Luckily the strong cast gave a performance which blew away any such doubts. Wallfisch and Domnich provided some stunningly beautiful singing and finely modulated phrases, responding to Debussy's subtle music.

There was a degree of artifice to Domnich's Melisande, you did not feel that she was a naif and this was reflected in the slightly self-conscious feel of the way she shaped the music. Her coolness was an advantage and I feel that this promising performance deserves wider exposure. Everyone in the opera talks about Melisande's attraction and her eyes, and Domnich incarnated this superbly. She was mesmerising to listen to and to watch. It was an extraordinary performance.

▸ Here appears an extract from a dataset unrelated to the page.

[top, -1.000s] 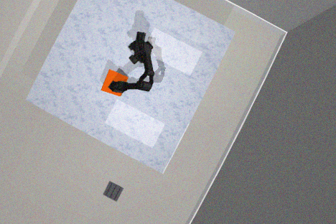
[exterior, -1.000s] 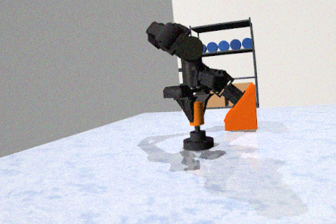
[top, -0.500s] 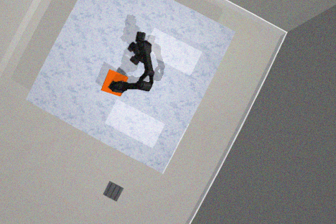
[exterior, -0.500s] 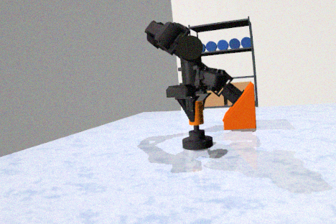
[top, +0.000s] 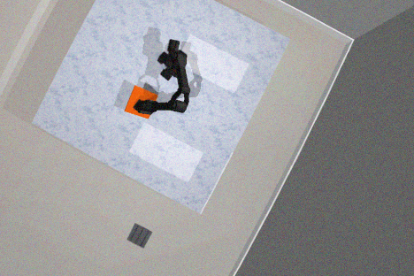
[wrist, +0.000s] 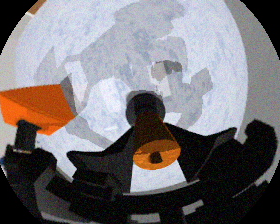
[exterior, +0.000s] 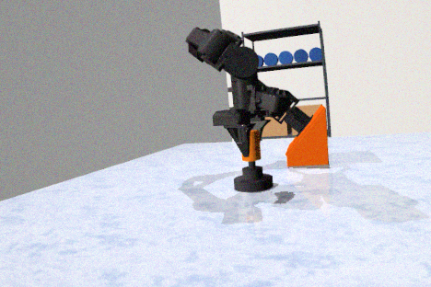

She was finely partnered by the lyric baritone Simon Wallfisch as an ardent Pelleas. All wide-eyed innocence and beautiful tone, Wallfisch's Pelleas was one of the most beautifully sung accounts of the role that I have come across. Wallfisch sang with a nice even, flexible tone throughout the range and only a couple notes at the very top seemed to challenge him. There are depths to Pelleas that Wallfisch has not yet reached, but his performance will deepen I am sure.

Where I felt a lack was in the relationship between Pelleas and Melisande. Wallfisch and Domnich's final scene was passionately ardent, but in all the earlier scenes their interaction was a little cool and did not crackle with suppressed emotion. For this, I think, we must hold Bozok's production responsible, with its high degree of artifice.

Alan Ewing's Golaud was a large scale, vibrant performance. He thrillingly filled the space with powerful emotion and perpetually seemed on the point of boiling over. It was an immensely mesmerising and striking performance. I have seen Golaud performed in a more self-contained manner, but rarely this thrillingly all encompassing.

Oliver Hunt gave a finely sung account of Arkel but he was curiously distant. Confined to a wheelchair for the first four acts, this was a performance which I think was constrained by Bozok's concept. Carris Jones did what she could with the small part of Genevieve, showing a nice feel for Debussy's musical line. Lucy Roberts made a charming Yniold, constantly blowing soap bubbles, and Justin Brindley was the doctor

Philip Voldman did wonders on the piano but he did not quite convince me that we could do without the orchestra. The work was played with intervals after acts two and four, which was one interval too many I think. Returning to the theatre for the final act seemed to much of a distraction, and in fact many people did not make it back. The work was sung in French with surtitles projected on the wall, though all the cast were highly communicative in their French.

This was an impressive and intriguing production. Bozok and her cast made the best of the change of emphasis that this studio performance brought out, with extremely fine singing combined with some performances which only deserve to develop.